Shanghai (WNews) – U.S. bond yields and global stocks tumbled on Thursday, while gold, oil and the dollar surged after Russian troops landed in Ukrainian cities on the Black Sea and Ukraine reported a full-scale invasion.
According to Russian news agencies, Russian troops landed in the Ukrainian Black Sea port of Odessa and in Mariupol in the eastern region of Donetsk.
During the same period, the Ukrainian military command centers located in the cities of Kyiv and Kharkiv came under fire from missiles, according to the Ukrainska Pravda news website quoting a senior official of the Ukrainian interior ministry.
In the wake of the latest attacks, Russian President Vladimir Putin has issued a blistering warning to the West. It has been reported that Russian President Vladimir Putin called on Ukrainian soldiers to lay down their weapons and go home immediately, saying the responsibility for any bloodshed would be on the conscience of “the Ukrainian regime”, according to Russian news agencies.
Additionally, Putin has authorized special military operations in Ukraine’s Donbass region.
Videos posted online shortly after Russia announced the military operation indicate that multiple explosions were heard in the Ukrainian capital, Kyiv, before dawn, following an initial series of sounds similar to artillery fire.
The comments worsened an already grim selloff in Asian trade, pushing MSCI’s broadest index of Asia-Pacific shares outside Japan down more than 3.2%, with Australian shares off more than 3% and Chinese blue chips down 1.3%.
Tokyo’s Nikkei was 2.4% lower. U.S. stock market futures were also down sharply, with S&P 500 e-minis down 2.3% and Nasdaq futures 2.8% weaker.
Asset markets have seen a sharp increase in volatility over the deepening crisis, with the Cboe Volatility Index, known as Wall Street’s fear gauge, up more than 55% over the past nine days. (.VIX)
Brent crude futures surged more than 3.5% on Thursday, shooting beyond $100 a barrel for the first time since September 2014. On Wednesday, Brent crude futures fluctuated sharply between lows and highs. West Texas Intermediate leaped 4.6% to $96.22 per barrel, their highest since August 2014.
This is the highest level since early January 2021 that spot gold has hit with a gain of more than 1.7%.
The deepening selloff in equities came after U.S. stocks already took a beating on Wednesday, with the Dow Jones Industrial Average down 1.38% to barely above the level that would have confirmed a correction. The MSCI World Index, a leading gauge of equity markets globally, skidded to its lowest level since April 2021.
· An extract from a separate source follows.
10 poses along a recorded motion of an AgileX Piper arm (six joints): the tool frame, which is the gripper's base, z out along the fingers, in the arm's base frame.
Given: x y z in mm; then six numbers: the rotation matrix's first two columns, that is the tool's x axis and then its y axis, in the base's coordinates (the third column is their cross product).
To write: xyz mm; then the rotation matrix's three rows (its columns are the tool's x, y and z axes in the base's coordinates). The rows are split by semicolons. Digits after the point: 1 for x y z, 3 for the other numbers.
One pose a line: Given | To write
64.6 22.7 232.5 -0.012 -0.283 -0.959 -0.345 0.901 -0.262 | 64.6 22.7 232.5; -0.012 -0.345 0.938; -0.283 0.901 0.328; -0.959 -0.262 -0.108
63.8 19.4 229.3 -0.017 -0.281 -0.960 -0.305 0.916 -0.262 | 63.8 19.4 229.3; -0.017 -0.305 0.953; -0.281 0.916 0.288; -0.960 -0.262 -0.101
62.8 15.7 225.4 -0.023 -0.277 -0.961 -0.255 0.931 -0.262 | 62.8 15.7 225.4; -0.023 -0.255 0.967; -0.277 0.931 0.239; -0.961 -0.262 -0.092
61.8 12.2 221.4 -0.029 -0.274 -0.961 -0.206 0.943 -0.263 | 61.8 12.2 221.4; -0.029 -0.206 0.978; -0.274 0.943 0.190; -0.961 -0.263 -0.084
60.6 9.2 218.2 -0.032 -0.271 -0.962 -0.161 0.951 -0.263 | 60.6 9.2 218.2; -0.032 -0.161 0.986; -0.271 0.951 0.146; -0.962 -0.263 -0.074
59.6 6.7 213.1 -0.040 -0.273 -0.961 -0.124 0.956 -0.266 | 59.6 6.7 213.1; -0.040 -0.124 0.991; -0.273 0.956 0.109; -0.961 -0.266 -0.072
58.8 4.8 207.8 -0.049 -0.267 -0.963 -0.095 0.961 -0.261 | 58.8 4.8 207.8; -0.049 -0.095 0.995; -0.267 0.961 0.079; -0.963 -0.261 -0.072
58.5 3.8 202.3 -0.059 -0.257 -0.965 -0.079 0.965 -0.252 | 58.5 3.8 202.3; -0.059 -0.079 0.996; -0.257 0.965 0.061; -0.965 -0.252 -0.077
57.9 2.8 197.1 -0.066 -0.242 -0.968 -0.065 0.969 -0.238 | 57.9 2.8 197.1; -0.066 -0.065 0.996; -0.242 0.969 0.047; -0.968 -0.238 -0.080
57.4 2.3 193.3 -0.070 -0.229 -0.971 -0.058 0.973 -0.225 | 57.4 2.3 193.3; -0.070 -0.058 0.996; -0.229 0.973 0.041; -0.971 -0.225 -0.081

Investors have also been grappling with the prospect of imminent policy tightening by the U.S. Federal Reserve aimed at combating surging inflation, which NAB analysts say could be exacerbated by a commodities supply shock.
While expectations of an aggressive 50-basis-point hike at the Fed’s March meeting have eased, Fed funds futures continue to point to at least six rate hikes this year.
All the same, immediate geopolitical threats weighed on U.S. yields on Thursday, pushing the benchmark U.S. 10-year yield down sharply to 1.8681% from its U.S. close of 1.977% on Wednesday. The 2-year yield also fell, to 1.5% from a close of 1.6%.
The global flight to safety boosted the dollar, which jumped more than half a percent against a basket of other major trading partners to 96.715.
The euro was down 0.8% on the day at $1.1220.
The Russian rouble turned violently lower after posting small gains early in the session. It was last down nearly 4% on top of a 3% slump against the dollar on Wednesday.
The sell-off spread to cryptocurrency markets, pushing bitcoin below $35,000 for the first time in a month.
“Markets are now more adequately pricing in the risk of something horrific happening. That combined with the uncertainty is a horrible environment to be in. No one wants risk exposure when that’s floating around,” said Rob Carnell, head of Asia Pacific research at ING.